The strace shows: # libguestfs closes the socket 9330 close(8 <unfinished ...> # qemu immediately wakes up, receives an (8 byte?) message, and closes # the socket too 9495 <... select resumed> ) = 1 (in [4]) 9495 recvmsg(4, {msg_name(0)=NULL, msg_iov(1)=[{"", 8}], msg_controllen=0, msg_flags=MSG_CMSG_CLOEXEC}, MSG_CMSG_CLOEXEC) = 0 9495 close(4 <unfinished ...> # a few moments after this, another qemu thread starts doing # Bad Stuff like this (this did not happen earlier in the strace) 9497 write(-1, "r", 1) = -1 EBADF (Bad file descriptor) So it appears as if (some struct) -> fd is being set to -1 because of the closed socket.
This is dumb. If the socket is closed, qemu "reconnects" it, or to be more precise, it sets the s->connected flag and carries on regardless. Reverting this commit fixes it for me: http://git.qemu.org/?p=qemu.git;a=commitdiff;h=c3767ed0eb5d0bb25fe409ae5dec06e3411ff1b6 Furthermore, I see that aliguori already found a related bug and fixed it in qemu 6 days ago: http://git.qemu.org/?p=qemu.git;a=commitdiff;h=455aa1e0818653c41fd794435b982426ce21ba2f HOWEVER Anthony's patch does NOT fix this bug for me.
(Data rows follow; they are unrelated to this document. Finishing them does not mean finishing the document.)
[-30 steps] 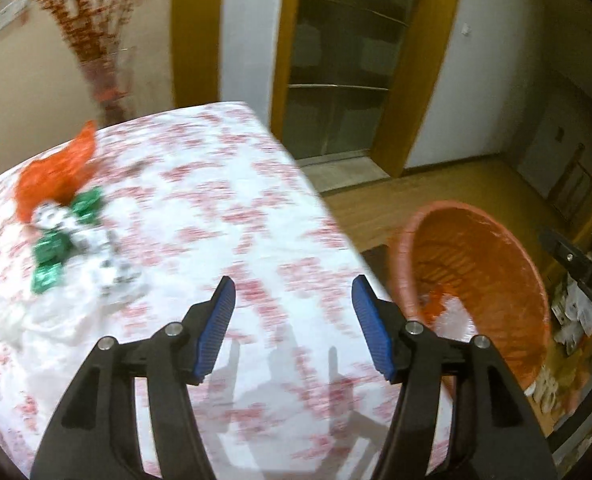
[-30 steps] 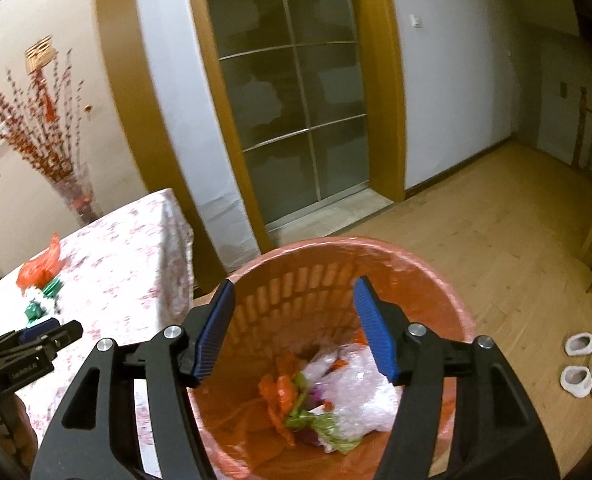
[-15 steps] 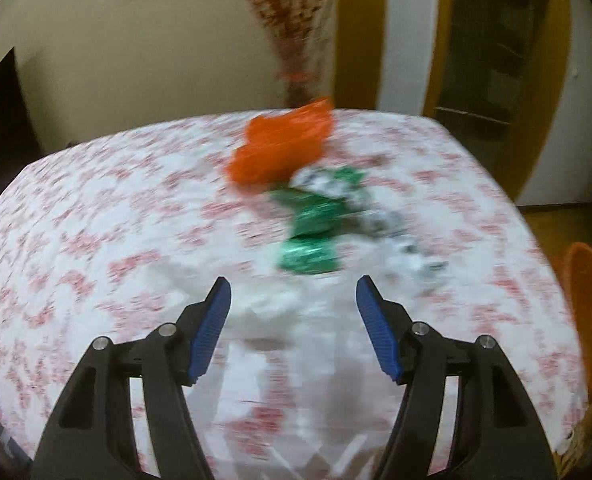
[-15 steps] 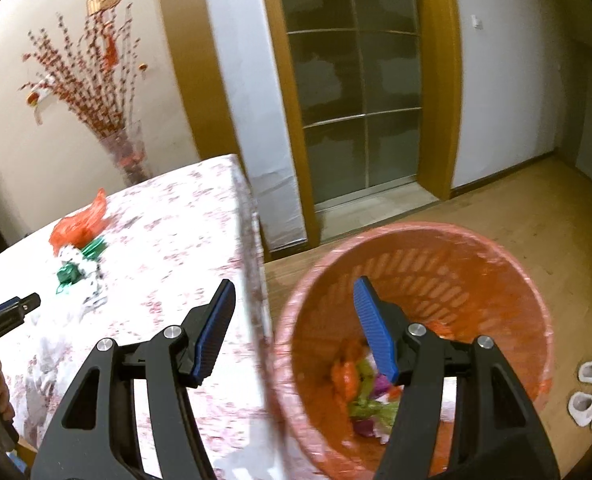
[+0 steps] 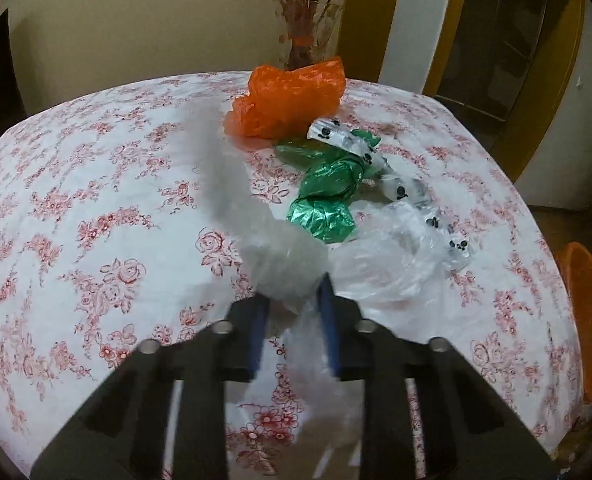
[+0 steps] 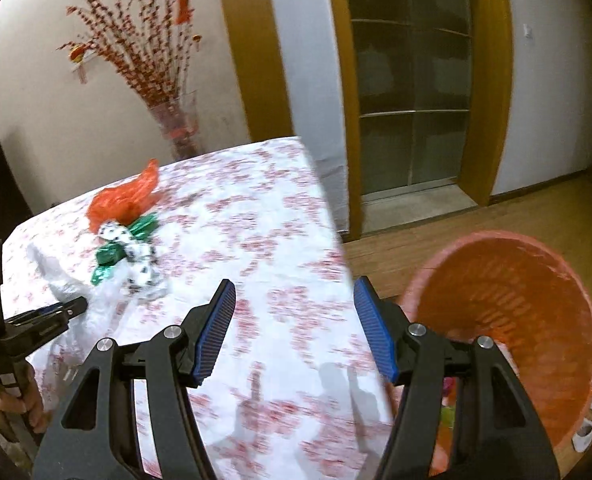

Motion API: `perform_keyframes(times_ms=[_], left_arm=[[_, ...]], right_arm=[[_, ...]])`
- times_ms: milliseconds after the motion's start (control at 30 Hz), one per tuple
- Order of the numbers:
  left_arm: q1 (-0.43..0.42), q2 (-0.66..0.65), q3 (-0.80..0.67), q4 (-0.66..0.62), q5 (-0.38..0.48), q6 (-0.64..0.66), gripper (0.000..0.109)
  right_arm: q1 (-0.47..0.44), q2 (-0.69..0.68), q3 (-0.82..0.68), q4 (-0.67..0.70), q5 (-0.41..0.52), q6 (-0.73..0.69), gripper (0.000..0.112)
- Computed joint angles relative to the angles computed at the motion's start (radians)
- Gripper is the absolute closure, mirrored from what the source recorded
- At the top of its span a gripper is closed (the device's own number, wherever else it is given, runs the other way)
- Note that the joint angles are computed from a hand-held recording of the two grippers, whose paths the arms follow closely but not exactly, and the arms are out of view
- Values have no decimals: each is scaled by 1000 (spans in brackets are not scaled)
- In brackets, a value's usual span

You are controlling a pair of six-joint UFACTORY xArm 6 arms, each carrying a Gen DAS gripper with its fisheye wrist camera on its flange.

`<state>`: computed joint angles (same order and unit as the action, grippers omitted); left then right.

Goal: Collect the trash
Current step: 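Grasp the patterned white bag with the right tool while the left tool grasps the white bag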

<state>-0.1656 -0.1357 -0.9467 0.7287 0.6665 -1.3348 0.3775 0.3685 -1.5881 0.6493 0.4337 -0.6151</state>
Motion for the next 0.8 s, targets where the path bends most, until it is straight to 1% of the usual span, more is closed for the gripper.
perform_keyframes(times_ms=[100, 233, 267, 300, 333, 367, 433, 567, 633, 667, 700, 733, 767, 800], left_arm=[[3, -40, 30, 19, 3, -13, 89], [19, -134, 91, 50, 46, -30, 89], [33, -153, 103, 52, 52, -25, 89], [48, -176, 118, 54, 61, -24, 89], [60, -193, 130, 54, 65, -23, 89], [77, -214, 145, 52, 71, -21, 89], [103, -238, 163, 45, 74, -14, 89], [151, -276, 198, 24, 58, 7, 89], [159, -280, 202, 19, 54, 10, 89], [163, -282, 204, 17, 52, 12, 89], [166, -285, 206, 16, 49, 15, 89], [170, -289, 209, 13, 44, 19, 89], [171, -291, 212, 11, 42, 20, 89], [171, -292, 212, 8, 39, 23, 89]], right_arm=[[29, 23, -36, 8, 29, -11, 50], [70, 74, -108, 11, 76, -27, 50], [83, 98, -144, 8, 101, -26, 51], [92, 120, -173, 0, 122, -21, 51], [102, 143, -206, -5, 145, -14, 56], [113, 177, -254, -9, 180, -8, 59], [132, 241, -346, -36, 239, 18, 63], [169, 380, -549, -130, 332, 114, 63], [178, 440, -640, -178, 376, 163, 63], [180, 476, -697, -198, 410, 189, 68], [182, 493, -717, -210, 419, 203, 72], [187, 483, -696, -228, 394, 203, 80], [191, 473, -679, -245, 385, 205, 100], [192, 459, -655, -253, 374, 200, 105]])
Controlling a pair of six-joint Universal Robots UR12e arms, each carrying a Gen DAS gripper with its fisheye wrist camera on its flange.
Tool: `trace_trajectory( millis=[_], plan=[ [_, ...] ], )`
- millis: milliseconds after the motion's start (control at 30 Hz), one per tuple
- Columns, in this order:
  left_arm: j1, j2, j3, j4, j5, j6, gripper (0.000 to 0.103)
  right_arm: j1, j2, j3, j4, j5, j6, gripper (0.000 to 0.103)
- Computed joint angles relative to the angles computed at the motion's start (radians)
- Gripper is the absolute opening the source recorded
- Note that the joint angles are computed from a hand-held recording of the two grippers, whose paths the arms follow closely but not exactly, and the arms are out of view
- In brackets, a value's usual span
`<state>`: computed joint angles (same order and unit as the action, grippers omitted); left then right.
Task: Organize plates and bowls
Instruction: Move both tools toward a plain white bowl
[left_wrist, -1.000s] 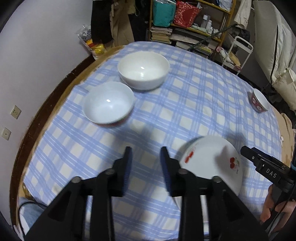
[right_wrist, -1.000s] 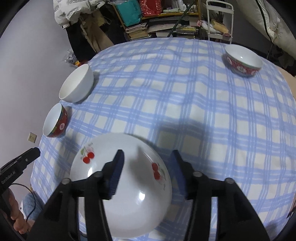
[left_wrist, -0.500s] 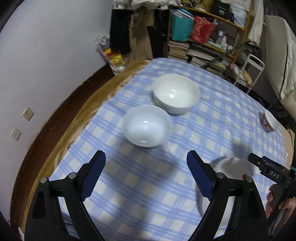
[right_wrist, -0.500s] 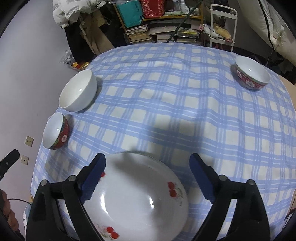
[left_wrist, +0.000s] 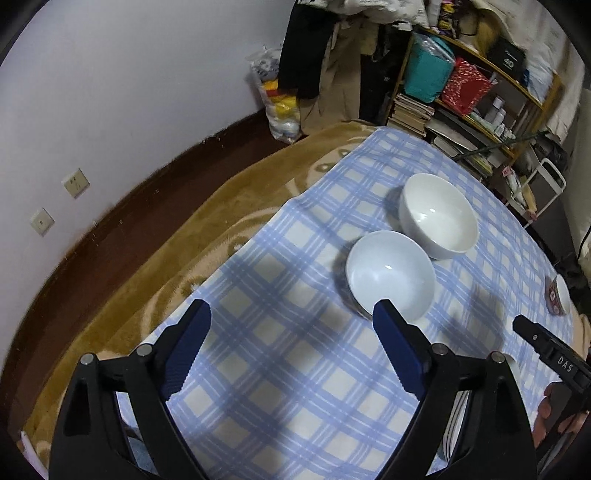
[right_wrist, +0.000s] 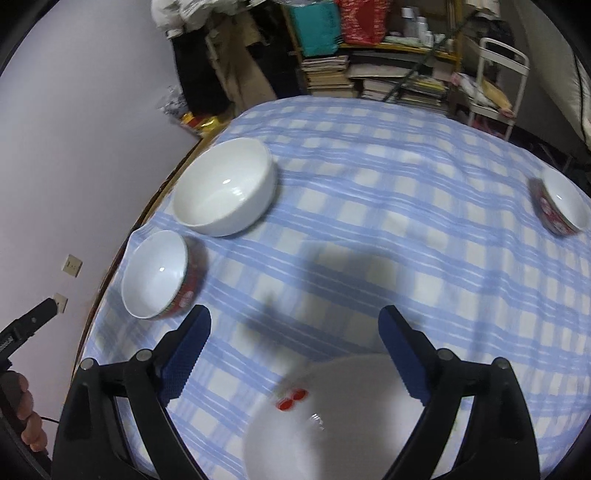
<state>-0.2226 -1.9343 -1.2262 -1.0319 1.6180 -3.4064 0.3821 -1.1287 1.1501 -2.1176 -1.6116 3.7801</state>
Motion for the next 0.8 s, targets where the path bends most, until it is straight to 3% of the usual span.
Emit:
trace_trajectory(
  millis=[300, 733, 800],
  plan=[
    [0.015, -0.059, 0.053, 0.015, -0.06, 0.009, 0.088, 0.01, 0.077, -0.092, -0.014, -0.031, -0.015, 0.096],
    [-0.015, -0.261, 0.36, -0.063, -0.112, 0.066, 0.088, -0.041, 0.177, -0.22, -0.031, 0.005, 0.01, 0.096],
    [-0.023, -0.294, 0.408, -0.089, -0.111, 0.082, 0.088, -0.047, 0.194, -0.242, -0.03, 0.004, 0.02, 0.088]
  ],
)
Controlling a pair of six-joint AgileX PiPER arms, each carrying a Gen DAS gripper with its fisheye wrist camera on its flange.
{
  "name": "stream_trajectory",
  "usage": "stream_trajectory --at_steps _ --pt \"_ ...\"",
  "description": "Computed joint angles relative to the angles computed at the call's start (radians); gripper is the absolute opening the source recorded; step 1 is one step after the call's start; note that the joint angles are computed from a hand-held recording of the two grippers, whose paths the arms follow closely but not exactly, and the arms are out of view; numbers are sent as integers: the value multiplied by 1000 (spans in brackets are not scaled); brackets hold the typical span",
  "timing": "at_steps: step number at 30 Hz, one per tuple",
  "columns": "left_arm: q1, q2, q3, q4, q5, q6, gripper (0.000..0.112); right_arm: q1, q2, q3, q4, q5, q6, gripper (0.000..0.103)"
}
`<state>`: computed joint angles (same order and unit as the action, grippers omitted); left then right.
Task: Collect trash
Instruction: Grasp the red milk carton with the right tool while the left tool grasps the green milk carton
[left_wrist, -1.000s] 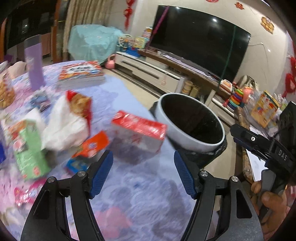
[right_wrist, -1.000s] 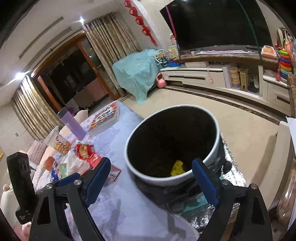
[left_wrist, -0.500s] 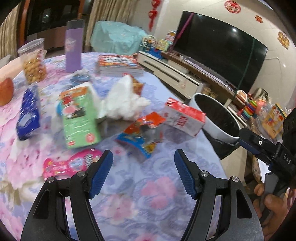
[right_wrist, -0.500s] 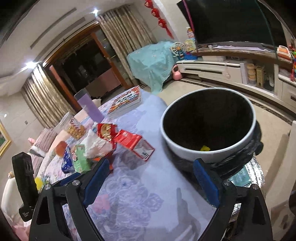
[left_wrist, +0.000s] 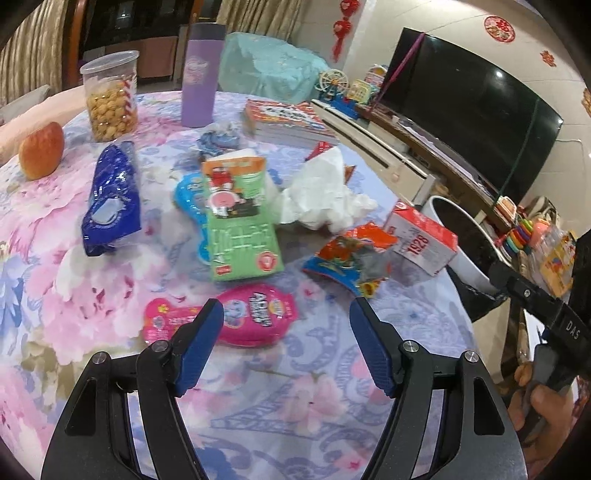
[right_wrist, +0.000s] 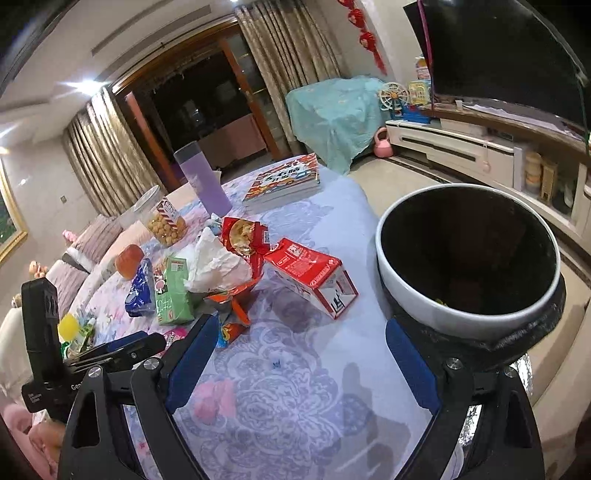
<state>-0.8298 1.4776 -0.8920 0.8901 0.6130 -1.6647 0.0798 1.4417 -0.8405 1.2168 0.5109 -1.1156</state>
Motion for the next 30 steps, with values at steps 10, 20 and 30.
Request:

Only a complete revert of c3767ed0eb5d0bb25 fixes it.
virt-viewer-0.5.3-5.fc18, spice-gtk-0.13.29-2.fc18, qemu-1.2.0-3.fc18, spice-0.11.3-1.fc18, spice-protocol-0.12.1-1.fc18, usbredir-0.5-1.fc18 has been submitted as an update for Fedora 18. https://admin.fedoraproject.org/updates/FEDORA-2012-13513/spice-0.11.3-1.fc18,spice-protocol-0.12.1-1.fc18,virt-viewer-0.5.3-5.fc18,spice-gtk-0.13.29-2.fc18,qemu-1.2.0-3.fc18,usbredir-0.5-1.fc18
Anthony's response is encouraging: https://lists.gnu.org/archive/html/qemu-devel/2012-09/msg01814.html although at time of writing this change has not gone upstream.
qemu-1.2.0-3.fc18, virt-viewer-0.5.3-6.fc18, spice-gtk-0.13.29-4.fc18, spice-0.11.3-1.fc18, spice-protocol-0.12.1-1.fc18, usbredir-0.5-1.fc18 has been pushed to the Fedora 18 stable repository. If problems still persist, please make note of it in this bug report.
Closing since this should be fixed in rawhide and F18 now.